[Exercise goal] Search the records for the string "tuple". Copy each line where it occurs.

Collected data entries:

>>>

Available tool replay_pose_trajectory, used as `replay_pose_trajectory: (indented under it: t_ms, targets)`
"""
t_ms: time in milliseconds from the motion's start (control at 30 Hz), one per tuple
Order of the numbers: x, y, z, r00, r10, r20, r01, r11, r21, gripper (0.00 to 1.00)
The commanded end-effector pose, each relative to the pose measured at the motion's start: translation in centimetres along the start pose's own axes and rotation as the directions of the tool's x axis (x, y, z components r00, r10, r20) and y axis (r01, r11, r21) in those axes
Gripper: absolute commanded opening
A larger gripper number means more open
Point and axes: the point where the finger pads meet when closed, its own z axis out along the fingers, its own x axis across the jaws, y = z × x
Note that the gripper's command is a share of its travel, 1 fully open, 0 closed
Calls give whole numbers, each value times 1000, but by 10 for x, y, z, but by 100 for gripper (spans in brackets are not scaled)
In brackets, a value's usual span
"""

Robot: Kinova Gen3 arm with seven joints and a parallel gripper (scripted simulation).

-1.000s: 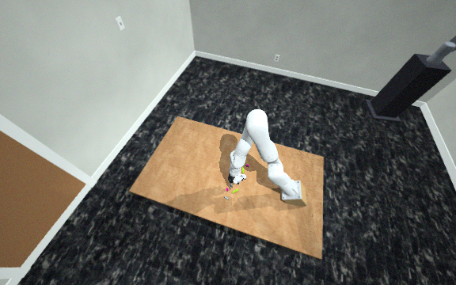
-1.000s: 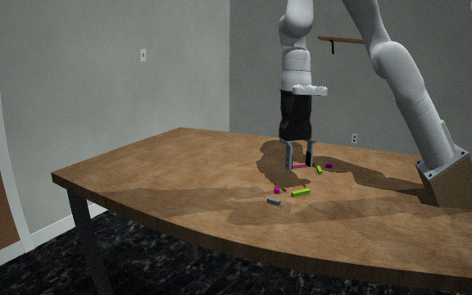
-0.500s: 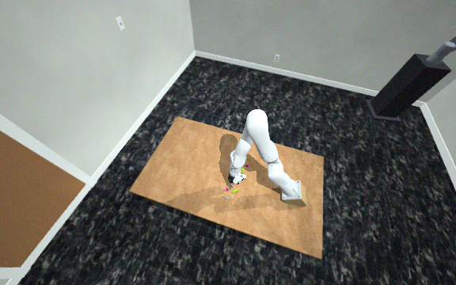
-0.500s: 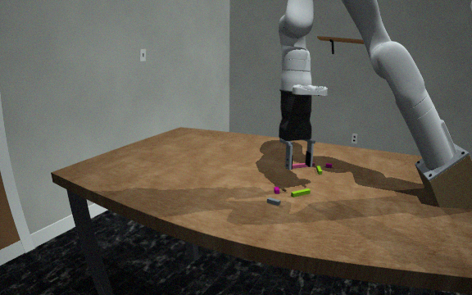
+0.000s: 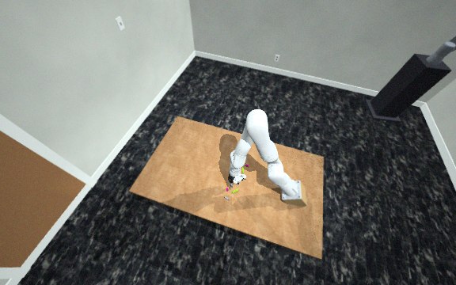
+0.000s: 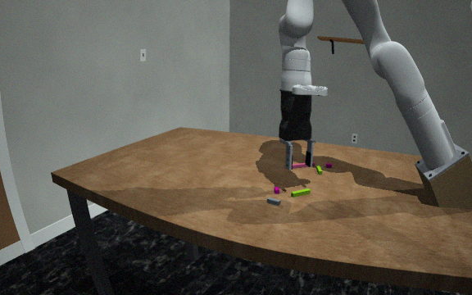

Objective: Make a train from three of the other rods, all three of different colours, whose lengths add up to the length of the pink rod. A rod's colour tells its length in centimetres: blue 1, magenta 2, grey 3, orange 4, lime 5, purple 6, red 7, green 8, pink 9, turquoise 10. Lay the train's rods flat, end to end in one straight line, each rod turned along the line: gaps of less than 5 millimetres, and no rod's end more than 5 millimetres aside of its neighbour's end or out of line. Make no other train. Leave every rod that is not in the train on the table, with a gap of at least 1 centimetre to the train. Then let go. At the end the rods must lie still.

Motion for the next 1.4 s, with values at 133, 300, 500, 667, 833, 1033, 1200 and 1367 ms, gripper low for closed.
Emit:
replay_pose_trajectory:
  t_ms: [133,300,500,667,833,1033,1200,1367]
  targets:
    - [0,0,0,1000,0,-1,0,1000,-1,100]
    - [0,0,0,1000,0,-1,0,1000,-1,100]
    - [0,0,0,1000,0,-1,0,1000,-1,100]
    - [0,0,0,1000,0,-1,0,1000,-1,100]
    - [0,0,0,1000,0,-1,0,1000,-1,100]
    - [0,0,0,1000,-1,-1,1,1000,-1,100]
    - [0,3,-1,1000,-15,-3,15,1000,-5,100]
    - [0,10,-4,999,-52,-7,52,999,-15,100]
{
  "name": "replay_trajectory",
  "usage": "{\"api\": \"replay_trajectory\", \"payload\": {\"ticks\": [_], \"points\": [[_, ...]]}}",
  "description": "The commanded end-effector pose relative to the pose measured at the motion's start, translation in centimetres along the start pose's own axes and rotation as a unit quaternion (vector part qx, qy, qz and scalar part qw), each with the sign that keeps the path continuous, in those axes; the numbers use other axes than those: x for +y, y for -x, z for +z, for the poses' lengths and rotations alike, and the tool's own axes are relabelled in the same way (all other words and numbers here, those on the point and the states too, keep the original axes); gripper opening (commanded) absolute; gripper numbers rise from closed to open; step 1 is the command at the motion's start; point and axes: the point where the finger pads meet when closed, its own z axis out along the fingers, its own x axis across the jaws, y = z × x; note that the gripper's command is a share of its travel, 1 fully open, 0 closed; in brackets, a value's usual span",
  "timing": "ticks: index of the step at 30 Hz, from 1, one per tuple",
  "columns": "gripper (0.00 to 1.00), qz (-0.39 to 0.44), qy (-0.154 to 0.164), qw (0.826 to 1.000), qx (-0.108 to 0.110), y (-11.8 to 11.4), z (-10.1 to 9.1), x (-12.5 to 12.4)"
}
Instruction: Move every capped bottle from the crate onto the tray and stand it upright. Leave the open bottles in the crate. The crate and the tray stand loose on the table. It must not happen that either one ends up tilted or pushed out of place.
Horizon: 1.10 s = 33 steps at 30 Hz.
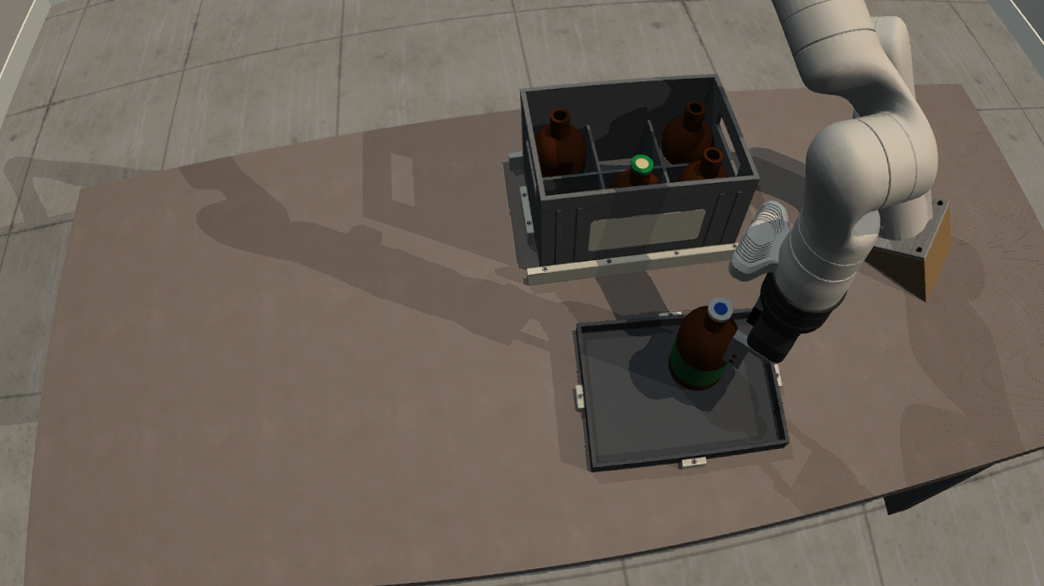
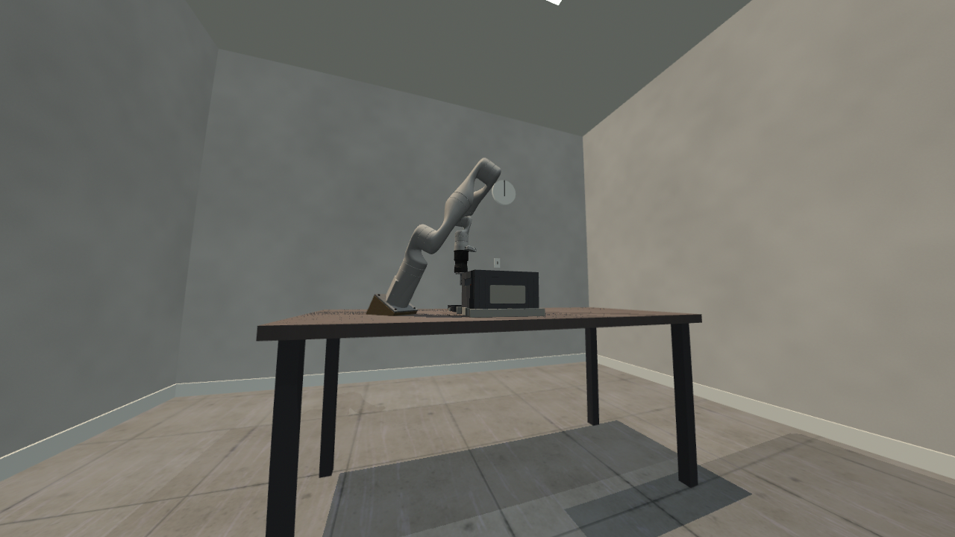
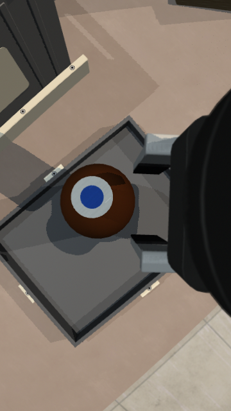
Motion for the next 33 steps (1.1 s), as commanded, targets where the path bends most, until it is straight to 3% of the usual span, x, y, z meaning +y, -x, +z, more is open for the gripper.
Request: {"api": "replay_trajectory", "payload": {"ticks": [1,15,33], "points": [[1.0,0.0,0.0,1.0,-0.001,0.0,-0.4,0.0],[1.0,0.0,0.0,1.0,0.0,0.0,-5.1,0.0],[1.0,0.0,0.0,1.0,0.0,0.1,-6.1,0.0]]}}
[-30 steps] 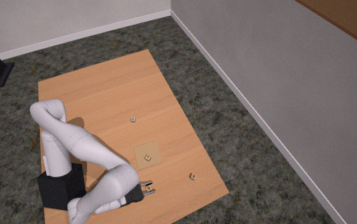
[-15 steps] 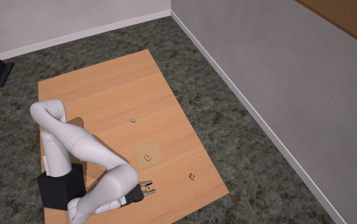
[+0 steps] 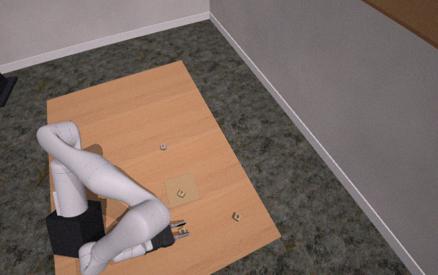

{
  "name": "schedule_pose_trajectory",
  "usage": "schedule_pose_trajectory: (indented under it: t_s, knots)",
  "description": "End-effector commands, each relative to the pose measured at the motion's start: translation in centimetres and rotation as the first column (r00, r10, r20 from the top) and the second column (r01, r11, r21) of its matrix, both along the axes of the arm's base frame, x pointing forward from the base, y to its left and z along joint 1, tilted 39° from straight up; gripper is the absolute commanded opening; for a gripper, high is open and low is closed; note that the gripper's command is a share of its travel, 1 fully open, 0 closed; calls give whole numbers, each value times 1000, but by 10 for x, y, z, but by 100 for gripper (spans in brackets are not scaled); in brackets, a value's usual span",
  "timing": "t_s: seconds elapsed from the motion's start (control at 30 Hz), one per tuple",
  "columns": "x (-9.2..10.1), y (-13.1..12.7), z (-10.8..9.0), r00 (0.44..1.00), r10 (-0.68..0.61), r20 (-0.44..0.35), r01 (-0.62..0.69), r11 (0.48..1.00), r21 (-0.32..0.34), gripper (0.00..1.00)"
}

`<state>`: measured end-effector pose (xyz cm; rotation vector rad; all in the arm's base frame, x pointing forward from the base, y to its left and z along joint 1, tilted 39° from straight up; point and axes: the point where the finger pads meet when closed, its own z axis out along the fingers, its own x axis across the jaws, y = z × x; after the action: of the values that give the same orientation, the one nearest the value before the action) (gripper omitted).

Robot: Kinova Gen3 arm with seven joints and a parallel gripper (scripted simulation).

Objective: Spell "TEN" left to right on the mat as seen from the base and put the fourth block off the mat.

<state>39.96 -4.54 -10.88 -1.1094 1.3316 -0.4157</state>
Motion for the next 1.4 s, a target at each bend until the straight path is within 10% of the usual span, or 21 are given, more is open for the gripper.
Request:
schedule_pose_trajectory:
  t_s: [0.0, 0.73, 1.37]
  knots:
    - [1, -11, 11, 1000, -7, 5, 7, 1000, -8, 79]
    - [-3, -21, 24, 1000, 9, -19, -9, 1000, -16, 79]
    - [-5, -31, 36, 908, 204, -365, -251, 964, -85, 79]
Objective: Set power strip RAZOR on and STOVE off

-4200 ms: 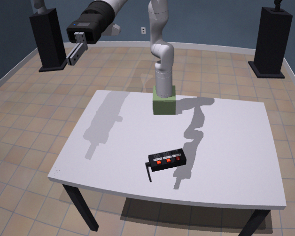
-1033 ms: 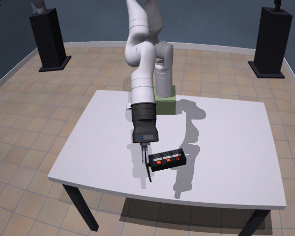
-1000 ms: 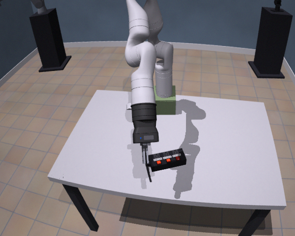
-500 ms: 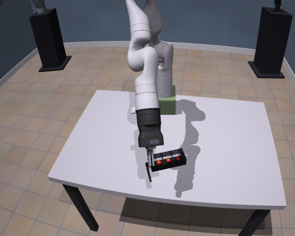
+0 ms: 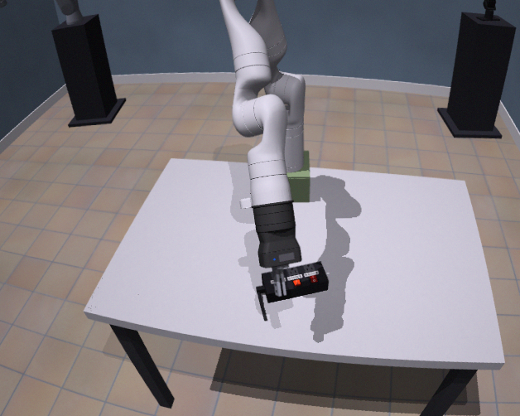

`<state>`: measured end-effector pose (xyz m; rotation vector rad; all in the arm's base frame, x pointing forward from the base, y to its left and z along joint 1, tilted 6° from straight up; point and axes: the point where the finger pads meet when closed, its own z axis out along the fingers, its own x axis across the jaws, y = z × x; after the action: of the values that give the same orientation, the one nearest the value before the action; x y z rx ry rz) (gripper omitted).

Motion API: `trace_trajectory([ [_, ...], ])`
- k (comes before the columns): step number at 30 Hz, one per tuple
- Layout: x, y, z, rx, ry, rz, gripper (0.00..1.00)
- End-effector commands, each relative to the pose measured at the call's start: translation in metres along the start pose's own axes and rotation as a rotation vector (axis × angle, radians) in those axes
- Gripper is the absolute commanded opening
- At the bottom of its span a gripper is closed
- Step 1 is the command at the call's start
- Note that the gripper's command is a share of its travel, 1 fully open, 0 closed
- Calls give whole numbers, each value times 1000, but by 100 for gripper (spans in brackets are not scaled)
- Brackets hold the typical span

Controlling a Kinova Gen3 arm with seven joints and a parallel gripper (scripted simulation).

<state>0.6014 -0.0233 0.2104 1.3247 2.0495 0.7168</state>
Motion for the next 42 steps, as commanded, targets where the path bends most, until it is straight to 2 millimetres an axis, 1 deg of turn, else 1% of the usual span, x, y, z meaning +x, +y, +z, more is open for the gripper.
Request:
trace_trajectory([
  [1, 2, 0, 1, 1, 3, -1, 0],
  [2, 2, 0, 1, 1, 3, -1, 0],
  [3, 20, -17, 9, 29, 36, -29, 0],
  [10, 20, -17, 9, 29, 36, -29, 0],
  [11, 37, -33, 15, 55, 67, -55, 0],
  [18, 37, -33, 15, 55, 67, -55, 0],
  [19, 53, -48, 19, 79, 97, -80, 0],
  [27, 53, -48, 19, 79, 97, -80, 0],
  [28, 67, -62, 23, 100, 124, -103, 0],
  [35, 67, -62, 23, 100, 124, -103, 0],
  [36, 81, -75, 25, 119, 150, -124, 0],
  [42, 81, -75, 25, 119, 150, -124, 0],
])
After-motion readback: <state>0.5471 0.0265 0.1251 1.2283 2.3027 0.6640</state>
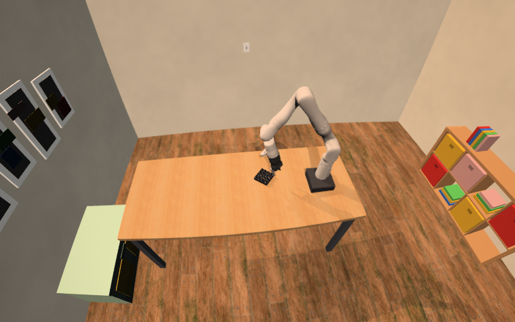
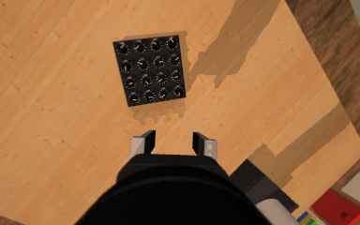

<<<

[Result of this exercise]
t_ms: time in milliseconds from the motion's start (control at 30 Hz), one per tuple
  "timing": "ticks: index of the step at 30 Hz, from 1, one per tuple",
  "timing": "t_s: seconds elapsed from the motion's start (control at 30 Hz), one per tuple",
- k (comes before the columns): step number at 30 Hz, one per tuple

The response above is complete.